Exercise requirements:
Beneath this sentence is a set of records; write each of them out exactly.

Records drawn from a dataset:
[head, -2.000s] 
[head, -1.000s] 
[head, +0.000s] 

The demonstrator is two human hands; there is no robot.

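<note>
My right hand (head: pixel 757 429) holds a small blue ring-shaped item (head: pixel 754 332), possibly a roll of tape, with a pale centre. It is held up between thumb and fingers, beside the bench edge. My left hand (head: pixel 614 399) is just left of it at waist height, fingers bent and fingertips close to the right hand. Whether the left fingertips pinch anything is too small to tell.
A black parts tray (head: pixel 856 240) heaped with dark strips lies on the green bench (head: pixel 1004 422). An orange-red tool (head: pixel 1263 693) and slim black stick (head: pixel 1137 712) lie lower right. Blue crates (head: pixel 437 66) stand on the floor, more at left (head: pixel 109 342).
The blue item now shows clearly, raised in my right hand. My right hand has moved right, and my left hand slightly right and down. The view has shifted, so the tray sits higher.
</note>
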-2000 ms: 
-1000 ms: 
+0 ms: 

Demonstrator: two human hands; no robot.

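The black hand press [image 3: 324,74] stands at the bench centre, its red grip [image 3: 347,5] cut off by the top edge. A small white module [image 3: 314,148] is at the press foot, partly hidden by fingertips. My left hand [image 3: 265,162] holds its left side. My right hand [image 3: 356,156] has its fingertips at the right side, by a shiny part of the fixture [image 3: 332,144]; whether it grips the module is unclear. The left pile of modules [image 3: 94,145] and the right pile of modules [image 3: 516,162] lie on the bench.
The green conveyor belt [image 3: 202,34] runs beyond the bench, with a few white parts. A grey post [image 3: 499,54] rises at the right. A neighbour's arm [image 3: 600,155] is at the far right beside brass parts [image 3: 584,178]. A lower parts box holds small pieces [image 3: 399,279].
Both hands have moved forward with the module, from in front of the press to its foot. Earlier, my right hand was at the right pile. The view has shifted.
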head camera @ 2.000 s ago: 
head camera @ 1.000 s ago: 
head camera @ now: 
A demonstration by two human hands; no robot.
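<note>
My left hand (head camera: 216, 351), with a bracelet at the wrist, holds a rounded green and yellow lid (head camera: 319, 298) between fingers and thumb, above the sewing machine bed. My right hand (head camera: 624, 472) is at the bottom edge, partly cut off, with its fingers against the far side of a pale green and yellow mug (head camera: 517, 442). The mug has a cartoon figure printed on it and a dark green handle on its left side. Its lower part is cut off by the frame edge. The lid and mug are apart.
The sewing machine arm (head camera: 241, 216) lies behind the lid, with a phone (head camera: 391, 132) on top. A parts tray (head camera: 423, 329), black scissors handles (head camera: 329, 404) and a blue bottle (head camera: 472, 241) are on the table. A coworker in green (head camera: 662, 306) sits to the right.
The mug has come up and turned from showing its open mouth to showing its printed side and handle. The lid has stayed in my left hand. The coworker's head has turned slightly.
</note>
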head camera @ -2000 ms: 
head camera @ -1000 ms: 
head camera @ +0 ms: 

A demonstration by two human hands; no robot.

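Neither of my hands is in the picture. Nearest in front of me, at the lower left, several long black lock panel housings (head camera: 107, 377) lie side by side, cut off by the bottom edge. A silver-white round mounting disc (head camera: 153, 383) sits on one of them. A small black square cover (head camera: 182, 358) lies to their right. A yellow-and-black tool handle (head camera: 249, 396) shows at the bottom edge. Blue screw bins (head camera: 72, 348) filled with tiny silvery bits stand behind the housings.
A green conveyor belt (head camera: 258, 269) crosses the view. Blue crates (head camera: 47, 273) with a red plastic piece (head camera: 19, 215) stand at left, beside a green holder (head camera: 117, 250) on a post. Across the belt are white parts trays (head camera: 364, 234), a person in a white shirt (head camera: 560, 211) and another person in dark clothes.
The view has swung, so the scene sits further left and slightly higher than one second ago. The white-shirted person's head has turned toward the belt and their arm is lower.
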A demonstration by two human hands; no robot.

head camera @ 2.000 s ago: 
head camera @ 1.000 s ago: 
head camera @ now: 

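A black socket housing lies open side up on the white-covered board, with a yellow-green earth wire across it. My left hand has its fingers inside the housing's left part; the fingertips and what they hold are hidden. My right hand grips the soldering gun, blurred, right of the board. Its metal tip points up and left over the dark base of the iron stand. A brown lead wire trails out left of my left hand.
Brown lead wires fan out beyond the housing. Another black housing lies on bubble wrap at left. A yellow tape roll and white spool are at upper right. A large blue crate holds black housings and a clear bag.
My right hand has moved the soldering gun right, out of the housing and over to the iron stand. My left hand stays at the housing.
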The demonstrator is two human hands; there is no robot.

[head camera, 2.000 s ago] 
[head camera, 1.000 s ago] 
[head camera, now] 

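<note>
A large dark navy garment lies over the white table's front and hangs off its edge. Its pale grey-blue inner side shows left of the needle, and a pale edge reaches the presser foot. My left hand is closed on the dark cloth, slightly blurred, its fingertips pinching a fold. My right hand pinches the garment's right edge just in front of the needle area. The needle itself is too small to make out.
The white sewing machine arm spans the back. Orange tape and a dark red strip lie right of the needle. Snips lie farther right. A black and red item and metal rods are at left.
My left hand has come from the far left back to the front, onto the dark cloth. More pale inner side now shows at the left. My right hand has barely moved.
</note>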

Written reply:
[head, -2.000s] 
[head, -1.000s] 
[head, +0.000s] 

The demonstrator is two human hands; there is no robot.

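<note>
My right hand (head: pixel 757 429) holds a small blue ring-shaped item (head: pixel 754 332), possibly a roll of tape, with a pale centre. It is held up between thumb and fingers, beside the bench edge. My left hand (head: pixel 614 399) is just left of it at waist height, fingers bent and fingertips close to the right hand. Whether the left fingertips pinch anything is too small to tell.
A black parts tray (head: pixel 856 240) heaped with dark strips lies on the green bench (head: pixel 1004 422). An orange-red tool (head: pixel 1263 693) and slim black stick (head: pixel 1137 712) lie lower right. Blue crates (head: pixel 437 66) stand on the floor, more at left (head: pixel 109 342).
The blue item now shows clearly, raised in my right hand. My right hand has moved right, and my left hand slightly right and down. The view has shifted, so the tray sits higher.
</note>
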-2000 ms: 
-1000 ms: 
+0 ms: 

Demonstrator: two human hands; no robot.

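The black hand press [image 3: 324,74] stands at the bench centre, its red grip [image 3: 347,5] cut off by the top edge. A small white module [image 3: 314,148] is at the press foot, partly hidden by fingertips. My left hand [image 3: 265,162] holds its left side. My right hand [image 3: 356,156] has its fingertips at the right side, by a shiny part of the fixture [image 3: 332,144]; whether it grips the module is unclear. The left pile of modules [image 3: 94,145] and the right pile of modules [image 3: 516,162] lie on the bench.
The green conveyor belt [image 3: 202,34] runs beyond the bench, with a few white parts. A grey post [image 3: 499,54] rises at the right. A neighbour's arm [image 3: 600,155] is at the far right beside brass parts [image 3: 584,178]. A lower parts box holds small pieces [image 3: 399,279].
Both hands have moved forward with the module, from in front of the press to its foot. Earlier, my right hand was at the right pile. The view has shifted.
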head camera @ 2.000 s ago: 
head camera @ 1.000 s ago: 
head camera @ now: 
A demonstration by two human hands; no robot.
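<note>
My left hand (head camera: 216, 351), with a bracelet at the wrist, holds a rounded green and yellow lid (head camera: 319, 298) between fingers and thumb, above the sewing machine bed. My right hand (head camera: 624, 472) is at the bottom edge, partly cut off, with its fingers against the far side of a pale green and yellow mug (head camera: 517, 442). The mug has a cartoon figure printed on it and a dark green handle on its left side. Its lower part is cut off by the frame edge. The lid and mug are apart.
The sewing machine arm (head camera: 241, 216) lies behind the lid, with a phone (head camera: 391, 132) on top. A parts tray (head camera: 423, 329), black scissors handles (head camera: 329, 404) and a blue bottle (head camera: 472, 241) are on the table. A coworker in green (head camera: 662, 306) sits to the right.
The mug has come up and turned from showing its open mouth to showing its printed side and handle. The lid has stayed in my left hand. The coworker's head has turned slightly.
</note>
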head camera @ -2000 ms: 
head camera @ -1000 ms: 
head camera @ +0 ms: 

A demonstration by two human hands; no robot.

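Neither of my hands is in the picture. Nearest in front of me, at the lower left, several long black lock panel housings (head camera: 107, 377) lie side by side, cut off by the bottom edge. A silver-white round mounting disc (head camera: 153, 383) sits on one of them. A small black square cover (head camera: 182, 358) lies to their right. A yellow-and-black tool handle (head camera: 249, 396) shows at the bottom edge. Blue screw bins (head camera: 72, 348) filled with tiny silvery bits stand behind the housings.
A green conveyor belt (head camera: 258, 269) crosses the view. Blue crates (head camera: 47, 273) with a red plastic piece (head camera: 19, 215) stand at left, beside a green holder (head camera: 117, 250) on a post. Across the belt are white parts trays (head camera: 364, 234), a person in a white shirt (head camera: 560, 211) and another person in dark clothes.
The view has swung, so the scene sits further left and slightly higher than one second ago. The white-shirted person's head has turned toward the belt and their arm is lower.
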A demonstration by two human hands; no robot.

head camera @ 2.000 s ago: 
head camera @ 1.000 s ago: 
head camera @ now: 

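A black socket housing lies open side up on the white-covered board, with a yellow-green earth wire across it. My left hand has its fingers inside the housing's left part; the fingertips and what they hold are hidden. My right hand grips the soldering gun, blurred, right of the board. Its metal tip points up and left over the dark base of the iron stand. A brown lead wire trails out left of my left hand.
Brown lead wires fan out beyond the housing. Another black housing lies on bubble wrap at left. A yellow tape roll and white spool are at upper right. A large blue crate holds black housings and a clear bag.
My right hand has moved the soldering gun right, out of the housing and over to the iron stand. My left hand stays at the housing.
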The demonstrator is two human hands; there is no robot.

[head camera, 2.000 s ago] 
[head camera, 1.000 s ago] 
[head camera, now] 

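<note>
A large dark navy garment lies over the white table's front and hangs off its edge. Its pale grey-blue inner side shows left of the needle, and a pale edge reaches the presser foot. My left hand is closed on the dark cloth, slightly blurred, its fingertips pinching a fold. My right hand pinches the garment's right edge just in front of the needle area. The needle itself is too small to make out.
The white sewing machine arm spans the back. Orange tape and a dark red strip lie right of the needle. Snips lie farther right. A black and red item and metal rods are at left.
My left hand has come from the far left back to the front, onto the dark cloth. More pale inner side now shows at the left. My right hand has barely moved.
</note>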

That's the full output for the exercise.